● PROBLEM REQUIREMENTS
Copy the entries below exactly. Images do not belong in the copy.

(Source data)
=== Section Start ===

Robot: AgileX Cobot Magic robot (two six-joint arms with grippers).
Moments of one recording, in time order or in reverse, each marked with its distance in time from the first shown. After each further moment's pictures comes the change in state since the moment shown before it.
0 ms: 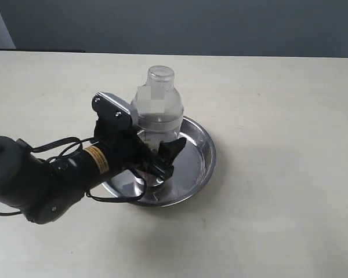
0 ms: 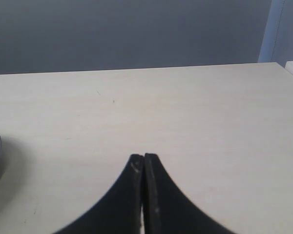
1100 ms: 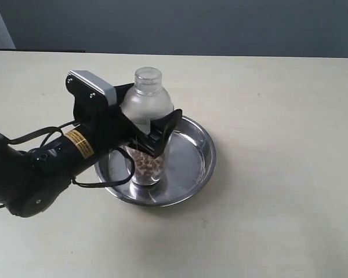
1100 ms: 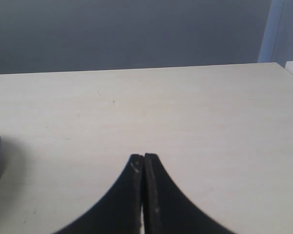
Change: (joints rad) left arm 0.057 -0.078 0.027 0.027 -0.164 0.014; right arm 0.000 0.000 0.000 0.000 0.000 -0.002
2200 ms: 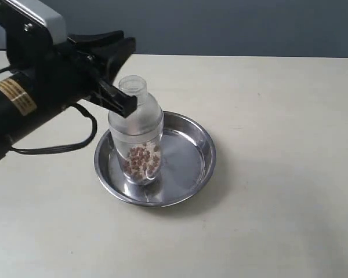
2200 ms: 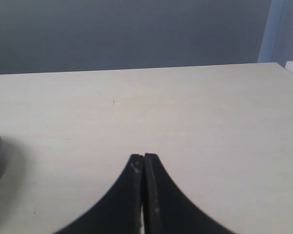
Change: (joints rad) left arm 0.000 -0.541 0.002 -0.052 0.443 0.148; right arm 0.000 0.000 0.000 0.000 0.000 0.002
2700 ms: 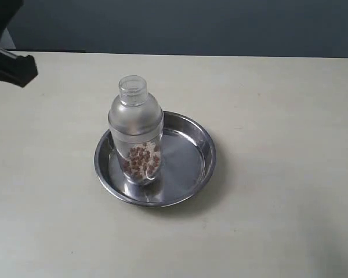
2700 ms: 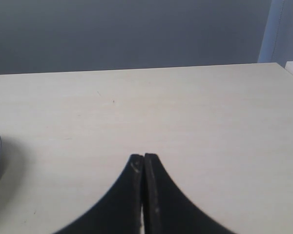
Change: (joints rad) left arm 0.000 -0.498 0.002 -0.701 0.405 0.733; right arm 0.000 0.000 0.000 0.000 0.000 0.000
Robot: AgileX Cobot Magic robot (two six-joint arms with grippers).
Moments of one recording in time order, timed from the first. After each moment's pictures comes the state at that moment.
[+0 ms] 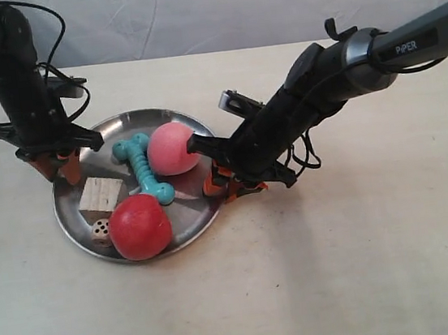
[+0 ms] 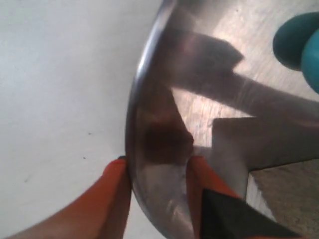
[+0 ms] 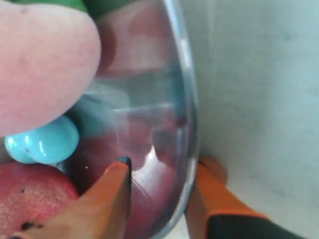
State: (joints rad) left arm -0.18 2.19 -1.64 -0.08 1.20 0.20; right arm 0.34 2.19 -1.33 0.98 0.73 -0.29
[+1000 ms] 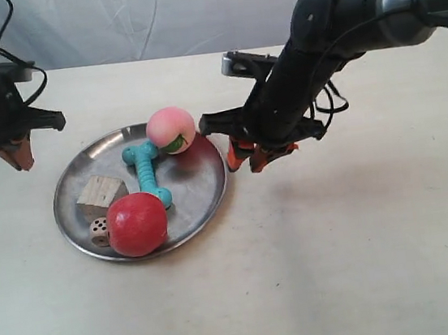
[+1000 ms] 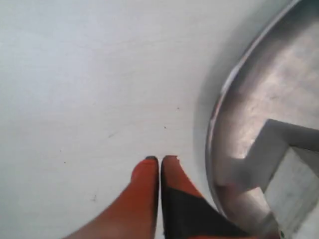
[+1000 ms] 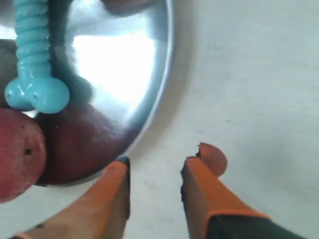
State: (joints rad) left arm -0.07 2.10 -1.64 -0.03 1.22 0.05; right arm 0.35 1.97 -1.34 0.46 0.79 -0.02
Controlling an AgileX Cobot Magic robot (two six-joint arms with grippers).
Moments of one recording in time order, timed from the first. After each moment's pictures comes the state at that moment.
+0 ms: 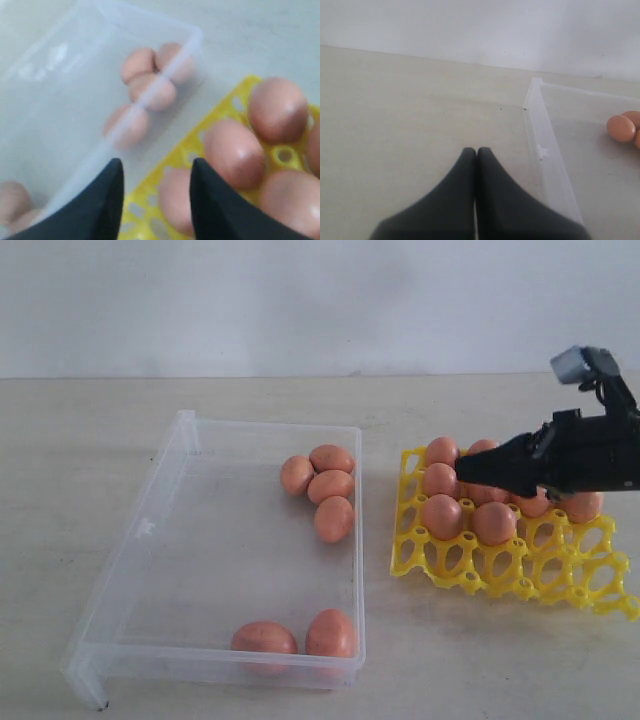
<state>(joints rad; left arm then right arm) 0.03 0.00 0.00 -0.06 0.31 -0.05 -0.11 1.75 -0.78 -1.56 -0.96 1.25</state>
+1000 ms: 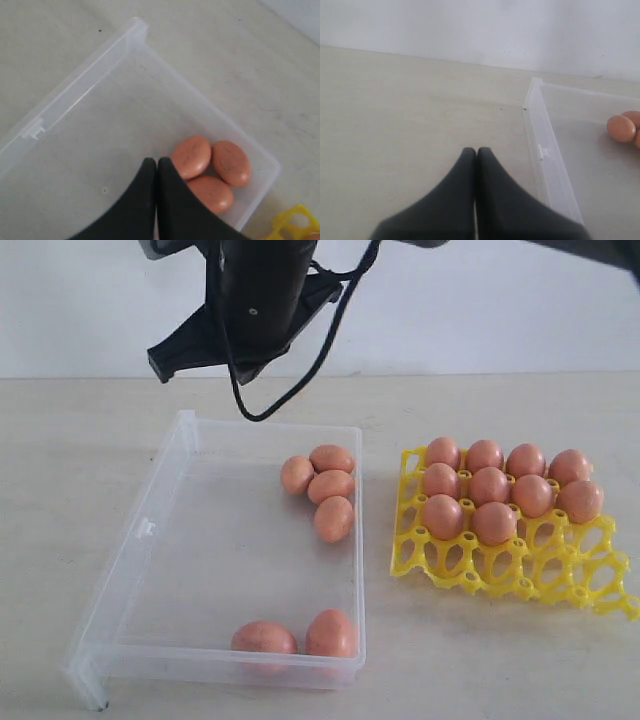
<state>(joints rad) 0.03 0.00 0.00 -0.06 0.31 -0.05 0.79 2.07 -2.01 -0.17 1.02 0.13</state>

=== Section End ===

● FINISHED EXERCISE
Robot: AgileX Cobot Magic robot (two six-joint arms with grippers).
Moments of one recording, in time order or in reverse, each marked with its distance in time from the first shown. After each further moment's pictures comes the change in state since the moment shown before it.
0 ms: 
0 ms: 
1100 ms: 
1100 ms: 
Change: (joints rad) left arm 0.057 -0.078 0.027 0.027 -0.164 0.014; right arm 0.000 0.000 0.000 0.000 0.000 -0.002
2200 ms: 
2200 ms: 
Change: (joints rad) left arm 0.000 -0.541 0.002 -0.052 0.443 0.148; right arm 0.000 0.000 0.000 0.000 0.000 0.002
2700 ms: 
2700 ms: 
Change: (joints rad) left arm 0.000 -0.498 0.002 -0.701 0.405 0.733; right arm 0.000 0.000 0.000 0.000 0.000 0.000
Robot: AgileX Cobot Magic robot (two six-joint arms with grippers).
Moments of one recording in time order, timed from the first. After each moment's pictures comes the state at that moment.
[+0 ms] 
[+0 ms] 
[+0 ms] 
State: (joints rad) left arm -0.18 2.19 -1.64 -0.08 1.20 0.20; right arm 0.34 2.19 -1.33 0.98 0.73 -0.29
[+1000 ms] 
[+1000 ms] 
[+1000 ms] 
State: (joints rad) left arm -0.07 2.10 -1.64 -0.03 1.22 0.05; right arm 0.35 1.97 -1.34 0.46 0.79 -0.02
Controlling an AgileX Cobot Magic robot (two six-joint arms with grippers).
Moments of one recording in time order, timed from the first. After each moment's pictures comes the state at that moment.
+0 ms: 
<state>(joints rad; left arm then right arm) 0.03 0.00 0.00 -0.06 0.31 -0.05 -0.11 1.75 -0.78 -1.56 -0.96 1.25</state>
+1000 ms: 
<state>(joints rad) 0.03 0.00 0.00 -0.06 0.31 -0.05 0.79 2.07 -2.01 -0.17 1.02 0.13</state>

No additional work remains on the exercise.